Additionally Ban the Box may go a long way in decreasing violence within the communities. Patterson

states while doing work around violence prevention within the community, “One of the things we were

hearing is that unemployment was a serious factor when it came to violence prevention. Young people

who had criminal records were getting denied access to employment because many of them had felony

convictions.”

Lowery states, “The challenge that we have in the city of Chicago is troubling because most of the

people with criminal records live in the communities most impacted by poverty and violence. The

people in these communities see nobody who has been in that life before, being successful. People

need opportunities to work so others in the street can see and say, ‘Wait a minute, I don’t have to do

this, I don’t have to commit crimes to live. I can get education, I can get training, I can get a job. When

you don’t see anyone in your community who’s had a background, who’s had success, you eliminate

that as part of the process.”

Advocates of the law hope that giving people real second chances through the law will decrease

recidivism and, hopefully, reduce crime and violence throughout the community.

“In conjunction with a minimum wage increase, by banning the box, we will have an increased level of

resources to do stuff with in our community. When you have people employed and are able to reduce

poverty, it is actually an antiviolence program. We always say one of the best ways to keep people from

committing crime is to give them a job. It’s also one of the best ways to keep people from going back to

prison,” says DeAngelo Bester, Co-Executive Director at the Worker’s Center for Racial Justice.

“Hopefully the biggest thing it will do is help rebuild communities that have been ravaged by the War on

Drugs,” states Lowery, “The casualties of the war on drugs don’t just live in Columbia.

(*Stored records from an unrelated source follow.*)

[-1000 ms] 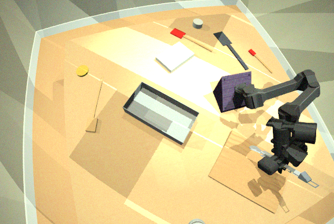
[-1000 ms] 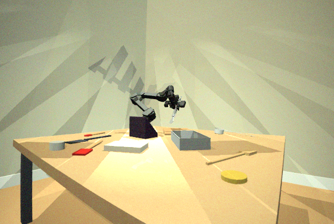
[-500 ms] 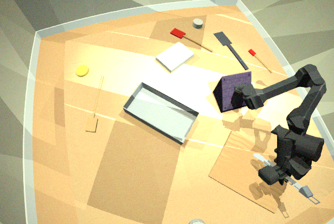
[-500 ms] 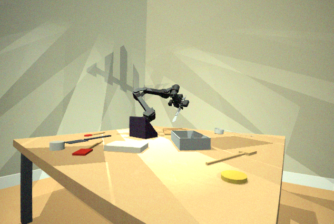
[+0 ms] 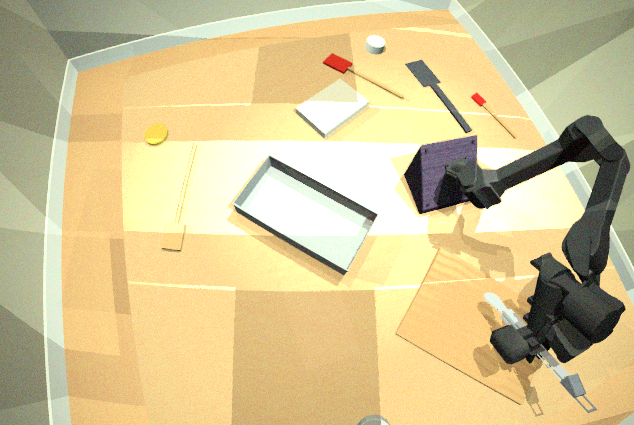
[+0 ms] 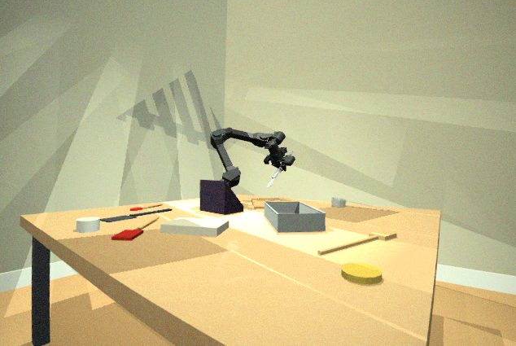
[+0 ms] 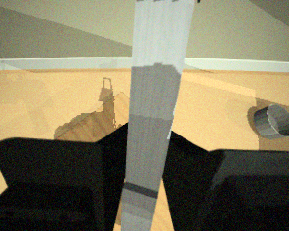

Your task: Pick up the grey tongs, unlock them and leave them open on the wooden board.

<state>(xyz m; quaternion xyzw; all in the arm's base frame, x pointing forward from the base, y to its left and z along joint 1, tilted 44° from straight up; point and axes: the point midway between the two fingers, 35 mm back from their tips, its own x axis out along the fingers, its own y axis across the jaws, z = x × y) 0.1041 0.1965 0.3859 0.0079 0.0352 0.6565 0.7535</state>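
Right now the wooden board is 30 mm behind my gripper tip, 70 mm to the right of it and 180 mm below it. From my gripper tip the other things lie so: white slab 70 mm ahead, 770 mm to the right, 170 mm below; then grey roasting tin 260 mm ahead, 480 mm to the right, 160 mm below; then dark spatula 290 mm behind, 750 mm to the right, 180 mm below.
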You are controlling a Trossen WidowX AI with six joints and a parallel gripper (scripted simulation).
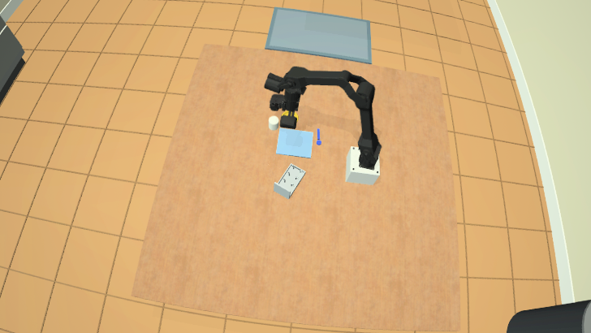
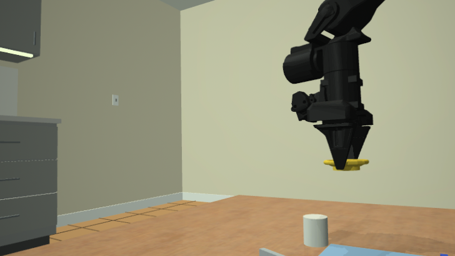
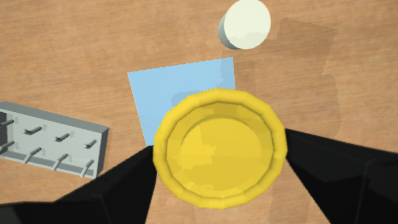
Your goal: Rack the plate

They live in

Englewood. They live in North Lawndale. They live in east and west Garfield Park. So the impact of the

criminal record is exponential to the explosion of violence and poverty that we see in these

communities. Hopefully this process will open up some opportunities for people in these communities

to be employed, so that they can have legal, gainful employment, because we know that

employment—if you look at recidivism studies—is the most direct link to reducing recidivism. When we

reduce recidivism, we save tax dollars, dollars that can be used on education, on child welfare. We can

provide diversion opportunities for people at the point of contact where here you need education, you

need skills attainment.”

Johnson describes the impact in the following way, “Changing the face of what we perceive of someone

with a criminal record by getting to meet someone or look at them beyond that box on an application,

you’re humanizing the issue. These are people that are parents and siblings and members of the

community—our community—that all too often have been defined solely by that criminal background.”